ABOUT THIS TASK —
Keeping every character intact, repeat the whole listing.

════════

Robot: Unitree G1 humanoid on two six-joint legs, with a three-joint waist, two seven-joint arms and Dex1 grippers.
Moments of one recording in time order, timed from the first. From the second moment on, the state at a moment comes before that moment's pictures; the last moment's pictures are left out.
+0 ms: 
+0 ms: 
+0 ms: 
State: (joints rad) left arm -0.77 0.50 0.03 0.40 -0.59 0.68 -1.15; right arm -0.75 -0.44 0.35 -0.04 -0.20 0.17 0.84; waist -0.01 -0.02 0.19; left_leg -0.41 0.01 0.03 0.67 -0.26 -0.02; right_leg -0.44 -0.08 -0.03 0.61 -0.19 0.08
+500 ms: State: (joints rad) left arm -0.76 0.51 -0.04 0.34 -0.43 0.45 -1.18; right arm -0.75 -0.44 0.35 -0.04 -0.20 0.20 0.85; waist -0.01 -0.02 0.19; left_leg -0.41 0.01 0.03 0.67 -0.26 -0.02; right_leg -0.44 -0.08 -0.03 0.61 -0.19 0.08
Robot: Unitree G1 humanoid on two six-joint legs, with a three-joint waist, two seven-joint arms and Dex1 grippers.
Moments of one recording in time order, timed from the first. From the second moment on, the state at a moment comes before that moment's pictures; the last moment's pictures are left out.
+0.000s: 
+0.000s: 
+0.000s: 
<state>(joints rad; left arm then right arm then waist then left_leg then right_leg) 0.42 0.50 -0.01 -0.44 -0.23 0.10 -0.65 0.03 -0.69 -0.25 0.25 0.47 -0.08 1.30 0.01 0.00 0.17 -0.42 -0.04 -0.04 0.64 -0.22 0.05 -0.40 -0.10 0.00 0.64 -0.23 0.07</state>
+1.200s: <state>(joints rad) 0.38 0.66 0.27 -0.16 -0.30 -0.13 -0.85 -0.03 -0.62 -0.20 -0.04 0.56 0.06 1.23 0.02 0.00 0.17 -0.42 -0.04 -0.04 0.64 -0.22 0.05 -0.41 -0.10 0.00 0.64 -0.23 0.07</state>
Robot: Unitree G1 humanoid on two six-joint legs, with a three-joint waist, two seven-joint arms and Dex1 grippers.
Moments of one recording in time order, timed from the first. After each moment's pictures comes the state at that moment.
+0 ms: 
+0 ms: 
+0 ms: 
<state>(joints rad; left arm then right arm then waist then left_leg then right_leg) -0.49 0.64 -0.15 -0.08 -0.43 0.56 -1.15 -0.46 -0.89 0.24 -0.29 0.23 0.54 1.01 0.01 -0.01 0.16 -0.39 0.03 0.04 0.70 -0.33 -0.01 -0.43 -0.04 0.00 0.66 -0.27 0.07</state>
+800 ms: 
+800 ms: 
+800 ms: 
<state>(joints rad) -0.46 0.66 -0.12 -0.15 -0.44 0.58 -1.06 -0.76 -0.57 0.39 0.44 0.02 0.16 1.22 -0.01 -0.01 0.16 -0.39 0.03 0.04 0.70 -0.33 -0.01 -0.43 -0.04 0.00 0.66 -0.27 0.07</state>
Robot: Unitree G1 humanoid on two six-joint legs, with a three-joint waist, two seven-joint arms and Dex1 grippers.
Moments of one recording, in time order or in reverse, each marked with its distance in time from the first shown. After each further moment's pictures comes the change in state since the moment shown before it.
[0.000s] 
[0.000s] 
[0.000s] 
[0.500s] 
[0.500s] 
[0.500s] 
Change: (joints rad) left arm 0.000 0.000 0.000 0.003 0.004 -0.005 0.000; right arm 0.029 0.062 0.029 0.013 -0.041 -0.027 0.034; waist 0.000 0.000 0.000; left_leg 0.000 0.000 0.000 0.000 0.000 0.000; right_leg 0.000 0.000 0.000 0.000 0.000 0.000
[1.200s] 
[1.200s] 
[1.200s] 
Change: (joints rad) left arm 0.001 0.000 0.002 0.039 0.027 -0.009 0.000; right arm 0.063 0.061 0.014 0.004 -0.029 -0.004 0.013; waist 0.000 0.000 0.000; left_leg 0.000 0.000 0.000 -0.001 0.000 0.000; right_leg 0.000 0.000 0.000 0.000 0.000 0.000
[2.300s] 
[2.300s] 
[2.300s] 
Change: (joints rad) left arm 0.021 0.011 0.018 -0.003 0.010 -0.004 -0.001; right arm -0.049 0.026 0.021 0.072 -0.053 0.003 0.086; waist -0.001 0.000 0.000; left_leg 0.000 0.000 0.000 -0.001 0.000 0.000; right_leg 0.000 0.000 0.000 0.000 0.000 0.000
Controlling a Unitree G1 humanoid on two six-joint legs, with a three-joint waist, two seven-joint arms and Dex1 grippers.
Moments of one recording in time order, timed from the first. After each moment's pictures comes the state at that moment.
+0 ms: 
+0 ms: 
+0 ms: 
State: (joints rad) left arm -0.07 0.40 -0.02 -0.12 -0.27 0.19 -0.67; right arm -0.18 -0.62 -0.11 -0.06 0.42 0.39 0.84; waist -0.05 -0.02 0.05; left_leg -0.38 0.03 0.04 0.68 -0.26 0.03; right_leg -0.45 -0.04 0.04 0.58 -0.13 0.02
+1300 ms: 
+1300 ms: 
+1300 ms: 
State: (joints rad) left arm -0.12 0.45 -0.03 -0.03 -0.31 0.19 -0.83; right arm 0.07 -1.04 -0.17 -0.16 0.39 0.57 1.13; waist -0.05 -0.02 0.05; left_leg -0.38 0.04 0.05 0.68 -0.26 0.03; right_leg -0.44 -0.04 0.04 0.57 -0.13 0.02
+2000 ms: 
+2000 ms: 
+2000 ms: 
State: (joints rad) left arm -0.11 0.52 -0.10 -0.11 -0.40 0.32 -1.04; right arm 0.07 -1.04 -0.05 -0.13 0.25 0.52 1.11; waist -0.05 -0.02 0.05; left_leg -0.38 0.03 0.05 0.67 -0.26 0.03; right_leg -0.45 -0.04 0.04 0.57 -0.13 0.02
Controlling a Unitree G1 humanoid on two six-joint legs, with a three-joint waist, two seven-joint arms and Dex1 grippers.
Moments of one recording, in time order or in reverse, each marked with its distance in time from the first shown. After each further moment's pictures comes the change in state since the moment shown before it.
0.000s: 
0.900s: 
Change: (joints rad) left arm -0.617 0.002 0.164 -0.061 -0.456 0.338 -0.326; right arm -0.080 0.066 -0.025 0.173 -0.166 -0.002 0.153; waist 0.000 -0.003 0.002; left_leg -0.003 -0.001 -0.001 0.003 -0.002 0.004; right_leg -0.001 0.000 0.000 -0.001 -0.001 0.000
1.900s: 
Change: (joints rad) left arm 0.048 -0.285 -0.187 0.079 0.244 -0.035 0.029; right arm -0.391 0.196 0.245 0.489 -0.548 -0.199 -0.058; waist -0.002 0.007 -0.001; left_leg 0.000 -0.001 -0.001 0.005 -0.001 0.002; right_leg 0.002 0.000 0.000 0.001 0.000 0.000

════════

ANSWER SECTION —
Robot: Unitree G1 humanoid on two six-joint legs, with a three-joint waist, two seven-joint arms and Dex1 grippers.
Moments of one recording in time order, timed from the first. From the second moment on, the state at a moment comes before that moment's pictures; the last moment's pictures are left out.
+0 ms: 
+0 ms: 
+0 ms: 
State: (joints rad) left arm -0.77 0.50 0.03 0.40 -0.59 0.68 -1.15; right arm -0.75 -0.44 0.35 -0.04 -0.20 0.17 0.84; waist -0.01 -0.02 0.19; left_leg -0.41 0.01 0.03 0.67 -0.26 -0.02; right_leg -0.44 -0.08 -0.03 0.61 -0.19 0.08
+500 ms: State: (joints rad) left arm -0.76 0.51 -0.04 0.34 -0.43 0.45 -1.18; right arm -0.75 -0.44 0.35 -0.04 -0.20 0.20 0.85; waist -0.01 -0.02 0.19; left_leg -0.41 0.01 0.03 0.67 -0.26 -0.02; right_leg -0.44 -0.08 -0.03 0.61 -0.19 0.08
Robot: Unitree G1 humanoid on two six-joint legs, with a three-joint waist, two seven-joint arms and Dex1 grippers.
Moments of one recording in time order, timed from the first. From the second moment on, the state at a moment comes before that moment's pictures; the last moment's pictures are left out.
+0.000s: 
+0.000s: 
+0.000s: 
<state>(joints rad; left arm then right arm then waist then left_leg then right_leg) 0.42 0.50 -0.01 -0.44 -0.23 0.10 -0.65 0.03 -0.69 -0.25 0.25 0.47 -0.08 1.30 0.01 0.00 0.17 -0.42 -0.04 -0.04 0.64 -0.22 0.05 -0.40 -0.10 0.00 0.64 -0.23 0.07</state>
+1.200s: <state>(joints rad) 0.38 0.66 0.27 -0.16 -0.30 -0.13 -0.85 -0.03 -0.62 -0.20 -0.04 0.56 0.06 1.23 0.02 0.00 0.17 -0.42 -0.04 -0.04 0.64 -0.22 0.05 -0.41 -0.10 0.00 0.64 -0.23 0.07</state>
Robot: Unitree G1 humanoid on two six-joint legs, with a three-joint waist, two seven-joint arms and Dex1 grippers.
Moments of one recording in time order, timed from the first. After each moment's pictures comes the state at that moment.
+0 ms: 
+0 ms: 
+0 ms: 
<state>(joints rad; left arm then right arm then waist then left_leg then right_leg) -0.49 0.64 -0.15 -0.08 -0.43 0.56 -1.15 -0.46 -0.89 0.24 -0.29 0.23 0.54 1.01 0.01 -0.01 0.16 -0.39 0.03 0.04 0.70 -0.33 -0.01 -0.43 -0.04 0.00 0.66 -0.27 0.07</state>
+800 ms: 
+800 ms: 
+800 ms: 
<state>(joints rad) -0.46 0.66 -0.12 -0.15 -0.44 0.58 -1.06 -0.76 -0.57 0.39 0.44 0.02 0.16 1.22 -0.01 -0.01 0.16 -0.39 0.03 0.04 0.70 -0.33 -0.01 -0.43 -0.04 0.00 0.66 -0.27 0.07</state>
Robot: Unitree G1 humanoid on two six-joint legs, with a three-joint waist, two seven-joint arms and Dex1 grippers.
Moments of one recording, in time order or in reverse, each marked with its distance in time from the first shown. After each further moment's pictures comes the change in state since the moment shown before it.
[0.000s] 
[0.000s] 
[0.000s] 
[0.500s] 
[0.500s] 
[0.500s] 
Change: (joints rad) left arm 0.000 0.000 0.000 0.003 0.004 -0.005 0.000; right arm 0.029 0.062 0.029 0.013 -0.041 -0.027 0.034; waist 0.000 0.000 0.000; left_leg 0.000 0.000 0.000 0.000 0.000 0.000; right_leg 0.000 0.000 0.000 0.000 0.000 0.000
[1.200s] 
[1.200s] 
[1.200s] 
Change: (joints rad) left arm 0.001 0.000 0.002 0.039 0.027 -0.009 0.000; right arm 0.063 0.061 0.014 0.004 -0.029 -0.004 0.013; waist 0.000 0.000 0.000; left_leg 0.000 0.000 0.000 -0.001 0.000 0.000; right_leg 0.000 0.000 0.000 0.000 0.000 0.000
[2.300s] 
[2.300s] 
[2.300s] 
Change: (joints rad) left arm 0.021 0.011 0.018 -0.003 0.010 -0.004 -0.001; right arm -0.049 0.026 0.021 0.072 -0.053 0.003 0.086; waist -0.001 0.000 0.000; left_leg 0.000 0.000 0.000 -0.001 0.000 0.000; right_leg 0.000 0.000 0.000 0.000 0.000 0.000
Controlling a Unitree G1 humanoid on two six-joint legs, with a three-joint waist, two seven-joint arms and Dex1 grippers.
Moments of one recording in time order, timed from the first. After each moment's pictures comes the state at that moment.
+0 ms: 
+0 ms: 
+0 ms: 
State: (joints rad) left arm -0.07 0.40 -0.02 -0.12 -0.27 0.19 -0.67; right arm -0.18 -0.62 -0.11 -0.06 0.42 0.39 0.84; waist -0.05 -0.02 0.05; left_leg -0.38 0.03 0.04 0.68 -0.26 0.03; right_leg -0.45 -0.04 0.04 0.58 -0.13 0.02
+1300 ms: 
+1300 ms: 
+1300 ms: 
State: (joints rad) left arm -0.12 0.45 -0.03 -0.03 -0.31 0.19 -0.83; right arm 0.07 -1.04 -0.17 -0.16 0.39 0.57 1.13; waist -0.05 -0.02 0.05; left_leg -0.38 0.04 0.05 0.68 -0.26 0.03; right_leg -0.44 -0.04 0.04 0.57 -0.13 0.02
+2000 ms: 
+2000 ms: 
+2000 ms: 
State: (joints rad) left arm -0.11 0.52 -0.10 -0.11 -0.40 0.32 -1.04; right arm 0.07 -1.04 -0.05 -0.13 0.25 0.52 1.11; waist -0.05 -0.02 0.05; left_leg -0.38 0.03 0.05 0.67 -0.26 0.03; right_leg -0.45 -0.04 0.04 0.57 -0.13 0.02
Controlling a Unitree G1 humanoid on two six-joint legs, with a three-joint waist, two seven-joint arms and Dex1 grippers.
Moments of one recording, in time order or in reverse, each marked with its distance in time from the first shown. After each further moment's pictures comes the change in state since the moment shown before it.
0.000s: 
0.900s: 
Change: (joints rad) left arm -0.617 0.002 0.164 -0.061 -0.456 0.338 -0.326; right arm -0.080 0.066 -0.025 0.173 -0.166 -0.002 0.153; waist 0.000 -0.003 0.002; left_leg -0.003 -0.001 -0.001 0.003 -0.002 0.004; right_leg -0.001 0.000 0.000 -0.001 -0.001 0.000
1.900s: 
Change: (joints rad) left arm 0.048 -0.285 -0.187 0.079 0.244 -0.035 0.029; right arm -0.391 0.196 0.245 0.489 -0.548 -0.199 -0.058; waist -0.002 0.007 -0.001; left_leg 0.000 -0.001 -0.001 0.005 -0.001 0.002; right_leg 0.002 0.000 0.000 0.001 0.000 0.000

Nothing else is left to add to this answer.